Exam tips ( reiterated guidance )
The material emphasizes that when explaining the relationships between SDG 3 and other SDGs, you should reference specific features of the other goals (e.g., SDG 6’s safe water, SDG 4’s education, SDG 2’s nutrition) rather than just naming the goal. For example, to explain how ending preventable deaths of newborns and children under five relates to SDG 6, you should mention how access to clean water and sanitation reduces diarrhoeal diseases that cause child mortality. The guidance also recommends using explicit feature references from other SDGs to demonstrate interdependence in a nuanced way.
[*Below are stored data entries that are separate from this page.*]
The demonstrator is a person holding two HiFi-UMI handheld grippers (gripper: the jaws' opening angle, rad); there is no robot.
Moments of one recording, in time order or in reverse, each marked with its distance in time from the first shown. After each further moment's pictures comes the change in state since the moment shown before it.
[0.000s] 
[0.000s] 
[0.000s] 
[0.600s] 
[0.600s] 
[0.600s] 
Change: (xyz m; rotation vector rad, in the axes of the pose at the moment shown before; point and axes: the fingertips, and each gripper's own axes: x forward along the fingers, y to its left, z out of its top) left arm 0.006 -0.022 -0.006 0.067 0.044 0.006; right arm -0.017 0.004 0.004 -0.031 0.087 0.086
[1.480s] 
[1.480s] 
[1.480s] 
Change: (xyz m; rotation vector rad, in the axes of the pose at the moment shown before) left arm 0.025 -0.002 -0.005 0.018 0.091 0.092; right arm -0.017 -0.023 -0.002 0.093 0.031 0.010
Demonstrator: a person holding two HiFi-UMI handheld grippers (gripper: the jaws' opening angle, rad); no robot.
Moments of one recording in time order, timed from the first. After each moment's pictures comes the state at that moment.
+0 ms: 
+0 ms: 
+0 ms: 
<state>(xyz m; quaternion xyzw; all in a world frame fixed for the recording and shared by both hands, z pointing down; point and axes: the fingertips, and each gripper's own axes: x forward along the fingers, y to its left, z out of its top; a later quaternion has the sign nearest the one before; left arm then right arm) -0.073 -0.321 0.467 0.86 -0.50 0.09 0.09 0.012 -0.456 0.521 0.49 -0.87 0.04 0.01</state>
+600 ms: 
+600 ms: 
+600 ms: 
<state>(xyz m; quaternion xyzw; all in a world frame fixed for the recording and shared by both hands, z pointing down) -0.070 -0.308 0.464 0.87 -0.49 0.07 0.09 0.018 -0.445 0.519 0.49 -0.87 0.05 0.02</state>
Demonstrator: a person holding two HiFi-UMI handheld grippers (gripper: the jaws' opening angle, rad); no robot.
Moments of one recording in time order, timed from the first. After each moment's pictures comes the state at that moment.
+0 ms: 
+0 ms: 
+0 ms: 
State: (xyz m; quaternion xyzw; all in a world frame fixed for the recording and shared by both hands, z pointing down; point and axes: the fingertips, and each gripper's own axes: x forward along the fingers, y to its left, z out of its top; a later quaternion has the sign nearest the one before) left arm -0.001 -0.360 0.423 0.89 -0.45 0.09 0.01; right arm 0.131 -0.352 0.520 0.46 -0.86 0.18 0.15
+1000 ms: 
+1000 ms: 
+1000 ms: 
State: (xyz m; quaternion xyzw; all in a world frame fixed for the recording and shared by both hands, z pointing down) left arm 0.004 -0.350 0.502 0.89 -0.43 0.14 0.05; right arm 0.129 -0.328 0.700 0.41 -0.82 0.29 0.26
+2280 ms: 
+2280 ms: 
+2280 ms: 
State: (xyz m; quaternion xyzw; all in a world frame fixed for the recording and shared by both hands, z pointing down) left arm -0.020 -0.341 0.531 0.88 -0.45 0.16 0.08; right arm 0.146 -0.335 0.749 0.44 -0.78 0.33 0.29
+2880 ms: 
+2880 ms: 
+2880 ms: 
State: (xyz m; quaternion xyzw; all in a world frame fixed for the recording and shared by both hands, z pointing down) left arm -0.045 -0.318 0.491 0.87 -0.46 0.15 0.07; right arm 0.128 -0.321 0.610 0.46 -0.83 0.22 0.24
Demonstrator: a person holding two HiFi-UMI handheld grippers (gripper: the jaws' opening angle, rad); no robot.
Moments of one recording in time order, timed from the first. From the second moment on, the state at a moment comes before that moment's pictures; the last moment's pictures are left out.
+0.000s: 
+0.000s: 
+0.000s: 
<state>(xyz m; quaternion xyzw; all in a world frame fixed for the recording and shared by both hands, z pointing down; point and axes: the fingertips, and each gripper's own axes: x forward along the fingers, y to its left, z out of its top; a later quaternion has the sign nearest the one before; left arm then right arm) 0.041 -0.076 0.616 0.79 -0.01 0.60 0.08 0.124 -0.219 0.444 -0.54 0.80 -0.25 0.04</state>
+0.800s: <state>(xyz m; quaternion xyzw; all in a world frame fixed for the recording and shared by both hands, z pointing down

Practice questions and sample answers across SDGs
The course materials present a suite of practice questions across SDGs 1, 2, 4, 5 and 12, asking students to identify SDG features, explain linkages with SDG 3, or discuss how progress in one SDG supports health and development globally. Sample answers illustrate linking maternal mortality reductions to increased educational attainment and productivity, linking universal health coverage to poverty reduction, and describing how improvements in nutrition (SDG 2) reinforce health outcomes (SDG 3). The practice questions also include prompts for evaluating how progress in SDG 4 (Quality Education) relates to SDG 3 features such as ending epidemics, improving health literacy, and enabling universal health coverage.

Key terms to remember
The transcript includes a list of key terms that recur throughout the SDG 3 discussion, such as antenatal care, birth asphyxia, circular economy, indivisible, interdependent, material footprint, maternal mortality, microfinance, neonatal period, schistosomiasis, social protection measures, sustainable agriculture, trachoma, and tropical diseases. Understanding these terms helps in recognizing the concrete health and development mechanisms linked to SDG 3 and its relationships with other SDGs.